Many of the new tests lead to either improved diagnosis, improved treatments – or both. Examples include:

  • A test for a mutation in the CYP2C9 gene which affects how people break down anticoagulants such as warfarin - the test means people can be treated with the appropriate dosage without risk of haemorrhage.
  • Tests for specific pathogens/infections eg measles, meningococcal diseases, pneumococcal diseases, chlamydia and TB.
  • Tests for markers of disease which impact on the medicine used for treatment, for example CD4, creatine clearance and tropism assays for people who are HIV positive.

 

 

Diagnostic Test Malaria

 

Cloning

Cloning – making genetically identical copies of an organism – is not new biotechnology. Gardeners and farmers have been cloning plants for centuries. The new developments which have caused much controversy involve the cloning of mammals, from sheep to pigs to humans. The technology holds out many exciting possibilities for producing herds of genetically modified animals making useful medicines in their milk. There is also the very real possibility of producing new tissues for transplantation which would not cause any rejection problems – because they would be cloned from the patient themselves. But there are some real concerns about the ethics of this work and society is still deciding what is the right way to go.

 

Stem cell research

More controversial developments in biotechnology involve research into the use of stem cellsEmbryonic stem cells are taken from the ball of cells which makes up the early human embryo. They have the potential to grow and develop into new tissues or organs to replace others which are worn out or diseased. The use of human embryos means that it is also, for some people, very controversial.

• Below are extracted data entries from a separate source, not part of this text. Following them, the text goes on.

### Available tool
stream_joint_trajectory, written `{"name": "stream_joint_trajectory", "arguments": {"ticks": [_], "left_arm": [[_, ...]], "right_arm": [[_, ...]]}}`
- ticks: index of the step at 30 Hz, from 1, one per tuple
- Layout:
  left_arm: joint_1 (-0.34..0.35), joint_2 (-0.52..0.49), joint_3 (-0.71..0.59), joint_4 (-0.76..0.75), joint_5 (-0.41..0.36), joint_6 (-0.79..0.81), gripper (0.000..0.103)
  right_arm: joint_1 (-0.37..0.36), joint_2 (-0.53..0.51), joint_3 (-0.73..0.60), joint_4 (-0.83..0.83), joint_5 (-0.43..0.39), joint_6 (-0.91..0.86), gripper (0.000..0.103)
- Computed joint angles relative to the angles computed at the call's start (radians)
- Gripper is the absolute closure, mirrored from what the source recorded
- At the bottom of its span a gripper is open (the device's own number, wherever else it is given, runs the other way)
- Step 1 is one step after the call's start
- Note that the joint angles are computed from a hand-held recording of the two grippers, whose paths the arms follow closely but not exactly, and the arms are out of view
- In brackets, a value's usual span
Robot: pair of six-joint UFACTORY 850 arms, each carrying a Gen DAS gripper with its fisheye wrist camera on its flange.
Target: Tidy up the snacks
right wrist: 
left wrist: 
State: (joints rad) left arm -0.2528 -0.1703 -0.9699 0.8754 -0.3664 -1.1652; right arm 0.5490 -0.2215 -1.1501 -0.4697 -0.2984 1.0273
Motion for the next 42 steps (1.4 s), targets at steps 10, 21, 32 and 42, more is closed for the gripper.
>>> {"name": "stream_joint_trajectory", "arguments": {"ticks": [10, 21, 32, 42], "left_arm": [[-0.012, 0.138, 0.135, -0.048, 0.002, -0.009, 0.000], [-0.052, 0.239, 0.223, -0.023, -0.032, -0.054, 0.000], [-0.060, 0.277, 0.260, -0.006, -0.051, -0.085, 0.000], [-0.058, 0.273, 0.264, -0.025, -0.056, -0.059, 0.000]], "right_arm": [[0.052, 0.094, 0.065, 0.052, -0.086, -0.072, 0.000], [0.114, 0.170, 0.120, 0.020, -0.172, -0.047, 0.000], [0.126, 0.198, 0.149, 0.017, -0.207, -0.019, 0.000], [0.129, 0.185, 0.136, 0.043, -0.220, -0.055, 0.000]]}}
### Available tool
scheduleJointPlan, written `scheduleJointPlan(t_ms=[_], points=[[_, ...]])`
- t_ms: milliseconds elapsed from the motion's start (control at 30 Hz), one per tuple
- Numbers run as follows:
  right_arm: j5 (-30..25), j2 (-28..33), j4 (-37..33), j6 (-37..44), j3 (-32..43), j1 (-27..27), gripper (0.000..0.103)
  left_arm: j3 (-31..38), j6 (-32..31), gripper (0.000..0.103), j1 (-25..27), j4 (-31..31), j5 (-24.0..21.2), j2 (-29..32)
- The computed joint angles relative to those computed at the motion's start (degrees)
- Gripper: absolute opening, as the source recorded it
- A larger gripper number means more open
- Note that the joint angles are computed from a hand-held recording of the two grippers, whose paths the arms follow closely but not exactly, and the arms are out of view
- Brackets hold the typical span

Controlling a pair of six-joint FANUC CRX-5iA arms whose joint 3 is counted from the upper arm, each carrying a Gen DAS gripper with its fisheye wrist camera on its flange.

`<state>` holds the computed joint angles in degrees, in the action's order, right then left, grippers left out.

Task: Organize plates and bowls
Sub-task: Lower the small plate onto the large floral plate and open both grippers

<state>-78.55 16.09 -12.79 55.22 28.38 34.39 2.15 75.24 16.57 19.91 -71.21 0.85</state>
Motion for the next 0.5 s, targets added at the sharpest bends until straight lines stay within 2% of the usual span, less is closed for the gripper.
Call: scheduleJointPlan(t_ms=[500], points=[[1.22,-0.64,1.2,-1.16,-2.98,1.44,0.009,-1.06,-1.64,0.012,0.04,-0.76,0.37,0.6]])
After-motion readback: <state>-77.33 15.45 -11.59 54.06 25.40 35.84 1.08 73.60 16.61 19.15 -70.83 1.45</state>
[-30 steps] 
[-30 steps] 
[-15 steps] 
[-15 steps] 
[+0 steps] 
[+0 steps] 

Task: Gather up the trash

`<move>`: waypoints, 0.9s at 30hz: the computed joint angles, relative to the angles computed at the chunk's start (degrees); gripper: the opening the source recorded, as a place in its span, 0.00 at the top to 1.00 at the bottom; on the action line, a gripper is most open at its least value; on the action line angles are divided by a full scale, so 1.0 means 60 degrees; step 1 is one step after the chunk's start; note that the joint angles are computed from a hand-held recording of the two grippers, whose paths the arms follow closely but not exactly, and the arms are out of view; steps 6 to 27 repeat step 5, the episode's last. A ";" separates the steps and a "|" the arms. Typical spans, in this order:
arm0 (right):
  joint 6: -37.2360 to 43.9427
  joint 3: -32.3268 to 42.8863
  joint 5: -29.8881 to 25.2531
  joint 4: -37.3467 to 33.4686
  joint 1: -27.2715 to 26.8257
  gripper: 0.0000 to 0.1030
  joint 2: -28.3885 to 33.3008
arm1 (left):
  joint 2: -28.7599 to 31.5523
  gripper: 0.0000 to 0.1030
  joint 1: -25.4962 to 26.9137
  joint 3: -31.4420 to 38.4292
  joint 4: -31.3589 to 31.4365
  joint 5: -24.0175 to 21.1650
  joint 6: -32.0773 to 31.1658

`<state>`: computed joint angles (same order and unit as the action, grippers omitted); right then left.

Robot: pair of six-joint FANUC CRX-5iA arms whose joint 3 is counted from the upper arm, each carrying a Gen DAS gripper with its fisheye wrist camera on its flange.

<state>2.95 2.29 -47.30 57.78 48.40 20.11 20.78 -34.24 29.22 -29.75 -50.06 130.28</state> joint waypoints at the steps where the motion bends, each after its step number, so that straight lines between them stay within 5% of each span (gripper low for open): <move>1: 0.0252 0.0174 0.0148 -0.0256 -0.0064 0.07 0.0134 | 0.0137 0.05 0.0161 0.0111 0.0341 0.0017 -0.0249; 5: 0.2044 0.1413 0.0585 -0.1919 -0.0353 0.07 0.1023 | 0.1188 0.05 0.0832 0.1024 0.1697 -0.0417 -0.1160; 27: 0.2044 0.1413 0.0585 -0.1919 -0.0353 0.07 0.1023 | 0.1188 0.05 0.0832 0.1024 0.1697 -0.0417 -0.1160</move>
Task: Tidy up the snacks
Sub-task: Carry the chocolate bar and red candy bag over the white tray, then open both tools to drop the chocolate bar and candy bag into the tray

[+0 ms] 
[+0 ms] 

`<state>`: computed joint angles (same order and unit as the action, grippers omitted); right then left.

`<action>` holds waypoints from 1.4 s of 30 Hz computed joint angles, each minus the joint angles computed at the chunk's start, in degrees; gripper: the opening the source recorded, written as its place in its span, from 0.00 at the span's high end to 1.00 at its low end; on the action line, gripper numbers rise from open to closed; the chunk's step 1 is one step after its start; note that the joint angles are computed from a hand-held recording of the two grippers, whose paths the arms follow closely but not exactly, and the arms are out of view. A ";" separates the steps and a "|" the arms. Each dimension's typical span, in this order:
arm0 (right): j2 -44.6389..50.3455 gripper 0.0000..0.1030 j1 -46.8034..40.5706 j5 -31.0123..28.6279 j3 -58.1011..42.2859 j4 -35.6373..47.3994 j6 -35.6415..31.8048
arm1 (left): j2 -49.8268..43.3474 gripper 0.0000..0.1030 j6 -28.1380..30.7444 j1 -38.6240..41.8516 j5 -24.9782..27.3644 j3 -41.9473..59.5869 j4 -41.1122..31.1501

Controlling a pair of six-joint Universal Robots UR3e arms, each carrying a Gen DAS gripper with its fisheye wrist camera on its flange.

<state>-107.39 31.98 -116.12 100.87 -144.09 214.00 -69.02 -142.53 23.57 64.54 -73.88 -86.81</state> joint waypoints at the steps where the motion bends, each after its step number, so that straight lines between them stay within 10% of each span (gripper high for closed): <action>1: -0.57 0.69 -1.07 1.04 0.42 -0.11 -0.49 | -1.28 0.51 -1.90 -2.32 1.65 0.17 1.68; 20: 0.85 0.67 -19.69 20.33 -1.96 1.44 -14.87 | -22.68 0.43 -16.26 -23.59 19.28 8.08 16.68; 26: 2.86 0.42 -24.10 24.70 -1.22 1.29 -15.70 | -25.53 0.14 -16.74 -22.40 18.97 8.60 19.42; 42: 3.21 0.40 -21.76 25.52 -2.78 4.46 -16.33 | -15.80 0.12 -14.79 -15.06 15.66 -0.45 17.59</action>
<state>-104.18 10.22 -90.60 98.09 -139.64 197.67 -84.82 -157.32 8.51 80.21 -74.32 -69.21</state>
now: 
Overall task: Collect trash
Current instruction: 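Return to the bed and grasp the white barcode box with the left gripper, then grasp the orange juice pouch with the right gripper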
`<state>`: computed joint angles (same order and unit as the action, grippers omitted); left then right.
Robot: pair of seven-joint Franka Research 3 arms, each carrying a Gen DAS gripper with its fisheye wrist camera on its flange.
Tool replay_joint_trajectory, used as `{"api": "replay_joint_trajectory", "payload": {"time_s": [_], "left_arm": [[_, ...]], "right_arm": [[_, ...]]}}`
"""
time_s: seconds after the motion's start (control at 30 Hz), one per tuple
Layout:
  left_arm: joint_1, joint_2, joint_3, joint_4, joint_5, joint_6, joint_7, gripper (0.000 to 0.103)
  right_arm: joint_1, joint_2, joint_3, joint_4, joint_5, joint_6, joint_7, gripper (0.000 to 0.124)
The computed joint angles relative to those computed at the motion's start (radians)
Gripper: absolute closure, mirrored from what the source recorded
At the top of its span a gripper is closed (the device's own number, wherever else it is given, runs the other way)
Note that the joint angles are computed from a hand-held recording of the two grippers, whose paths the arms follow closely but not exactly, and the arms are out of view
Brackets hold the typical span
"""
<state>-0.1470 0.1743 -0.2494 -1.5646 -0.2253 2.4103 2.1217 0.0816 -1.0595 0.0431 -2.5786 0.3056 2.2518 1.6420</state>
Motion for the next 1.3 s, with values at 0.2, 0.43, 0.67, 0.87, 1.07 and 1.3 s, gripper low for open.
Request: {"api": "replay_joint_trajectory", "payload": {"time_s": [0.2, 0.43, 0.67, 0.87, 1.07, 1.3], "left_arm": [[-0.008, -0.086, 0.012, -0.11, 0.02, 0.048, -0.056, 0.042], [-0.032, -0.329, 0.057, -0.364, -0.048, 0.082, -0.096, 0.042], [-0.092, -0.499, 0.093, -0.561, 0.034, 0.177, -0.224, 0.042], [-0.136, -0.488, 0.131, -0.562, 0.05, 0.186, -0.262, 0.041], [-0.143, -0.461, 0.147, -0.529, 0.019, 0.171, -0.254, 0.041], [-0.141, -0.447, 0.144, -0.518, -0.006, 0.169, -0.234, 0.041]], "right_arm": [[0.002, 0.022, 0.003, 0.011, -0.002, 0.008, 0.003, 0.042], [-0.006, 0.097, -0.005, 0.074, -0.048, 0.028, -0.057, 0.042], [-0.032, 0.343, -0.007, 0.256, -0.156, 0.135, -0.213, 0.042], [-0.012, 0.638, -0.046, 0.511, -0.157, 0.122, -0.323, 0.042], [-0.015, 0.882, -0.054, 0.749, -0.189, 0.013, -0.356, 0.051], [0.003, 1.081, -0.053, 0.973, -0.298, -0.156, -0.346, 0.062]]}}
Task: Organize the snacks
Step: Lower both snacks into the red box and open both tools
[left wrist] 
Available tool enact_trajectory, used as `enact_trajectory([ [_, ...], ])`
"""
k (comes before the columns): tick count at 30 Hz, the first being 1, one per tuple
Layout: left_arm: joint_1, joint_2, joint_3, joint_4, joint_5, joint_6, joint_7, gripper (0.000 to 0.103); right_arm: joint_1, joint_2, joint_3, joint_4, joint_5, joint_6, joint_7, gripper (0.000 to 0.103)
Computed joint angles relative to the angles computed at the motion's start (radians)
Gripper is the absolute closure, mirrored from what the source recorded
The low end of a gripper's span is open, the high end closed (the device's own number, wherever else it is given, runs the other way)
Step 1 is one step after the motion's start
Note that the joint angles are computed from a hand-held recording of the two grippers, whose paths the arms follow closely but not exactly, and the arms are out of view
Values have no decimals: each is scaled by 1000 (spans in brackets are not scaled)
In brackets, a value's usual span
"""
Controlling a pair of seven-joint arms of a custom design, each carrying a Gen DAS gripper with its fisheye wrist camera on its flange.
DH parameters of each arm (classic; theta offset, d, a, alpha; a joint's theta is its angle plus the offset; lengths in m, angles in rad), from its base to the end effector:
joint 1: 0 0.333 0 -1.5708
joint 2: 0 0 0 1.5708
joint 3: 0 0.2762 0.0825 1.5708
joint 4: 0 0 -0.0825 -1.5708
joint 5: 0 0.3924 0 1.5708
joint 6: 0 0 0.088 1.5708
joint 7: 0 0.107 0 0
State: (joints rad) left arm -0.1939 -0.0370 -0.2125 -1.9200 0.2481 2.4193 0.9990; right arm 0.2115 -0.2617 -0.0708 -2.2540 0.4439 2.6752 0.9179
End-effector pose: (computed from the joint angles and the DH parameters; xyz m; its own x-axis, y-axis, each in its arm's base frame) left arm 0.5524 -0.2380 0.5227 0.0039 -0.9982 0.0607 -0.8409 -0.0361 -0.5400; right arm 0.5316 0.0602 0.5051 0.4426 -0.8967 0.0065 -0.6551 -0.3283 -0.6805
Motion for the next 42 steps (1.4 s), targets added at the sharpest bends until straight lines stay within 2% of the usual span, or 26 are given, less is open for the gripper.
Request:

Another alternative is the use of stem cells taken from adults. They cannot form as many tissues as embryonic stem cells and are harder to find and grow, but there are fewer ethical issues about using them. This area of biotechnology is still at a very early stage but the potential for medical advances is enormous.

Trials using both iPSC (induced pluripotent stem cells) and hESC (human embryonic stem cells) are taking place in countries around the world, looking at potential cures for diseases ranging from sickle cell anaemia and wet and dry age-related macular degeneration, to forms of muscular dystrophy, severe heart failure and type 1 diabetes.

Scientists have even managed to create artificial mice embryos using two different types of stem cells – embryonic stem cells and the extra-embryonic trophoblast stem cells which form the placenta - within an artificial 3-D scaffolding. They grew the embryos for 14 days. The next challenge is the production of artificial human embryos, which may be used for research into why some early embryos fail to implant or result in early miscarriage.

Em. Stem Cells

 

Nanotechnology

Nanotechnology involves particles or objects which are 1-100 nanometres in size (1 nm = 10-9 m). Nanoparticles have huge potential - the combination of nanoparticles with biological molecules is proving a very powerful technology in medicine, in agriculture and in food technology.

In medicine, nanotechnology is finding many uses in diagnostics – for example, gold nanoparticle tags can be attached to probes to identify sequences of DNA. They can be used to deliver drugs to target cells extremely efficiently and accurately. This reduces side effects and medicine wastage – and the nanoparticles are harmless to the body. There are also exciting developments using nanoparticles in tissue engineering, using them as scaffolding to encourage the growth of new tissues.

In agriculture, potential uses for nanotechnology include increasing the uptake of minerals or water from the soil by plants, diagnosing plant diseases, providing protection from pests and delivering medicines or vaccines to farm animals. And in the food industry, applications of nanotechnology ranging from flavour enhancement and food preservation to tests for contamination are being investigated and trialled right now.